GAESA, le conglomérat militaire qui a mis la main sur l’économie cubaine

Le 22 mai 2026

Un empire né de l’effondrement soviétique

GAESA — Grupo de Administración Empresarial S.A. — est le conglomérat militaire opaque qui contrôle entre 40 et 70 % de l’économie cubaine. Fondé dans les années 1990 au lendemain de l’effondrement de l’Union soviétique, il constituait alors le plan de survie économique des Forces armées révolutionnaires. Trois décennies plus tard, cet empire tentaculaire s’est rendu maître des secteurs les plus lucratifs de l’île : tourisme, banque, commerce de détail et transferts de fonds.

Un patrimoine colossal, une opacité totale

Des documents confidentiels révèlent que GAESA détiendrait un patrimoine estimé à 18 milliards de dollars, dont d’importantes réserves en devises dissimulées dans des comptes offshore. Le conglomérat regroupe plusieurs filiales stratégiques : Gaviota, qui gère les hôtels les plus prisés de l’île et l’essentiel de l’industrie touristique ; CIMEX et TRD Caribe, qui contrôlent supermarchés et commerce de gros ; FINCIMEX, chargé des transferts internationaux ; et le Banco Financiero Internacional. GAESA est totalement exempt de contrôle : ni la Banque centrale cubaine ni le Bureau du contrôleur général n’ont accès à ses comptes. La structure fonctionne ainsi comme une machine d’extraction privée au profit des élites militaires, en dehors de toute obligation fiscale en devises étrangères, laissant selon les analystes quelque 40 % du PIB cubain hors de tout cadre de consolidation budgétaire.

L’empreinte panaméenne et les sociétés-écrans

Pour contourner l’embargo américain et dissimuler ses capitaux, GAESA s’appuie sur un réseau de sociétés offshore, avec Panama comme plaque tournante stratégique.

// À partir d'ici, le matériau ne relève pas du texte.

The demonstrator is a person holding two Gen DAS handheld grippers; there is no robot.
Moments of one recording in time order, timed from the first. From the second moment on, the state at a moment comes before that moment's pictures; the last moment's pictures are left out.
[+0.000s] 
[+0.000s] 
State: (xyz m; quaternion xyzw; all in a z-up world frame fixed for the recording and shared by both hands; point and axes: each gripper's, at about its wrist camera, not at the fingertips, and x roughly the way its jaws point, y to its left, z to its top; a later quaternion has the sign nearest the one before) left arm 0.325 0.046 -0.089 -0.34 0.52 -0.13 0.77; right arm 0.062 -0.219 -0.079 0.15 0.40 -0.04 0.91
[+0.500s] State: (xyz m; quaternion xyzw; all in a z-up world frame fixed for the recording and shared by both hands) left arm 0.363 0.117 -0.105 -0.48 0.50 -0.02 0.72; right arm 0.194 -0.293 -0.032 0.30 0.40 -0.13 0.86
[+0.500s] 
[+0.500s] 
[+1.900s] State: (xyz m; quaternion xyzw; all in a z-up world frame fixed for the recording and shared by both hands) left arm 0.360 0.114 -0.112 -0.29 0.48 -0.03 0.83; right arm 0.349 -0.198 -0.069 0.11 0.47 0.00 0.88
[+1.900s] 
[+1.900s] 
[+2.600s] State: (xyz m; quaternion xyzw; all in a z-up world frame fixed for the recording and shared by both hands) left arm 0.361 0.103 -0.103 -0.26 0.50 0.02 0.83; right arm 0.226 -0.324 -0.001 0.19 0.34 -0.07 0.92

Les bras majeurs du conglomérat — dont Corporación CIMEX S.A. et FINCIMEX — ont été directement enregistrés dans ce pays. Les révélations des Panama Papers avaient déjà mis en lumière comment des entités liées à l’État cubain avaient eu recours à des cabinets d’avocats panaméens, ainsi qu’à des intermédiaires suisses, pour dissimuler la propriété militaire de sociétés de commerce, de transport maritime et d’exportation.

L’empire reste dans la famille Castro

Jusqu’à sa mort en juillet 2022, GAESA était dirigé par Luis Alberto Rodríguez López-Calleja, ancien gendre de Raúl Castro. Depuis lors, son fils Raúl Guillermo Rodríguez Castro — petit-fils de Raúl Castro et chef de sa garde rapprochée, surnommé « El Cangrejo » (Le Crabe) — est apparu comme un acteur incontournable, maintenant l’empire fermement dans les mains de la famille. Cette continuité dynastique illustre le degré de fusion entre pouvoir politique, militaire et économique à Cuba.

Sanctions américaines et pression internationale

L’attention internationale sur GAESA s’est considérablement intensifiée depuis la mise au jour de ses réserves colossales, accumulées tandis que la population civile fait face à des pénuries sévères. Washington a élargi ses sanctions ciblées pour isoler les partenaires internationaux encore actifs du conglomérat, qui est désormais au cœur de la politique américaine vis-à-vis de Cuba. L’inculpation récente de Raúl Castro aux États-Unis s’inscrit dans cette même stratégie de pression maximale sur le système militaro-économique que GAESA incarne.